Originally Published on my Blog on December 2, 2012

Did you ever wonder why we don't hear more from government agencies about the dangers of sugar? So did dentist and administrator Dr. Cristin Kearns Couzens. When she attended a conference in 2007 related to diabetes and gum disease, she heard things that implied that sugar is not a problem (especially odd at a conference related to both diabetes and dentistry).

Puzzled, she began a quest that ultimately led to her uncovering a treasure trove of confidential documents from the sugar industry and quitting her job to devote herself to researching the situation. (Couzens is since reemployed, teaching at the University of Washington School of Dentistry.) She and Gary Taubes (author of Good Calories, Bad Calories and Why we Get Fat) have an article in the December 2012 of Mother Jones magazine, Big Sugar's Sweet Little Lies.
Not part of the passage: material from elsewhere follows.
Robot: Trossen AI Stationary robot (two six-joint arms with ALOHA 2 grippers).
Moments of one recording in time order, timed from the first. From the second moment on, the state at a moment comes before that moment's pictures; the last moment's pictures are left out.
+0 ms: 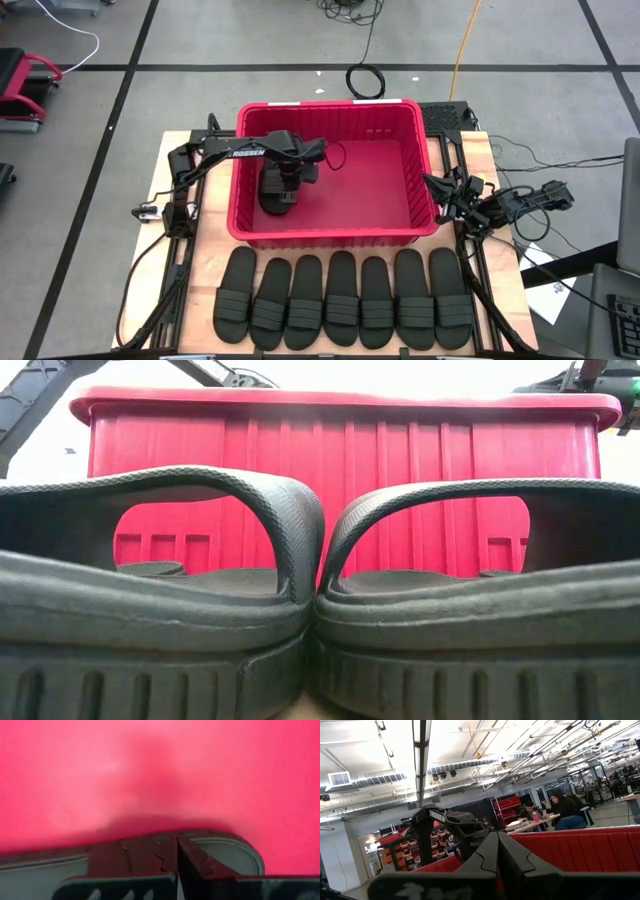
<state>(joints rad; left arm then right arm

This collaboration is square in the middle of where Taubes excels -- meticulously piecing together the history of how nutritional policy came to be -- plus he was already writing a book about sugar. The duo start with World War II, when sugar was rationed. The sugar industry attempted to rebound after the war by proclaiming that sugar was a weight loss aid(!) Then they take us through the years where sugar began to be maligned, people began to cut back, and the industry responded with a savvy long-term campaign to suppress research about sugar, support their own research, and influence the medical establishment (actually I should say "industries", since Coke, Hershey, Kellog, and many more were apparently happy to chip in and do their part).

This is VERY reminiscent of the 50 years the tobacco industry spent assuring everyone that the research was wrong - there was NO definitive link between tobacco and cancer.  Riiiight.

The article is well worth reading, as well as Couzens' Web site Sugar Politics and Taubes' blog.